Objective detection of coherent vortices from instantaneous flow data
Abstract
Vortices are swirling regions of fluid that structure motion in gases and liquids across a wide range of scales, from laboratory-scale experiments to vast atmospheric currents. They play a key role in mixing, transport, and energy transfer, yet their reliable identification in unsteady flows remained a major challenge. Most existing approaches rely on local, instantaneous properties of the velocity gradient, such as strain or rotation. Although effective in simple or steady flows, these criteria can fail in complex, time-dependent settings, falsely detecting vortices or overlooking coherent structures altogether.

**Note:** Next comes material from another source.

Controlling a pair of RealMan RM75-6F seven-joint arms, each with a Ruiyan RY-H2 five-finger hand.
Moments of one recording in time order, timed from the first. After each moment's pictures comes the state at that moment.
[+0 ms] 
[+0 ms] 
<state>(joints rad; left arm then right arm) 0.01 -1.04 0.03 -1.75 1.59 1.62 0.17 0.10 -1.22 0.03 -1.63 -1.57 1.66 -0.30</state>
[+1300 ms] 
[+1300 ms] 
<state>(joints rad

Lagrangian methods instead identify vortices as regions of material coherence by tracking fluid trajectories over time. While conceptually sound, these approaches are computationally intensive, require high-quality data, and are impractical for real-time applications. This motivates a central challenge: whether coherent vortices, inherently defined over finite times, can be detected objectively from instantaneous flow measurements. Here we introduce the first Eulerian criterion to overcome these challenges. By examining the temporal evolution of strain and removing from the velocity field the components attributable to rigid-body motion, we construct an objective velocity field that isolates genuine swirling dynamics. The resulting Qs-criterion consistently identifies coherent vortices in both analytical examples and complex flow data, including cases where traditional methods fail. Our framework provides an observer-independent, computationally efficient tool for vortex detection from instantaneous data, enabling improved analysis and prediction of fluid flows across scales.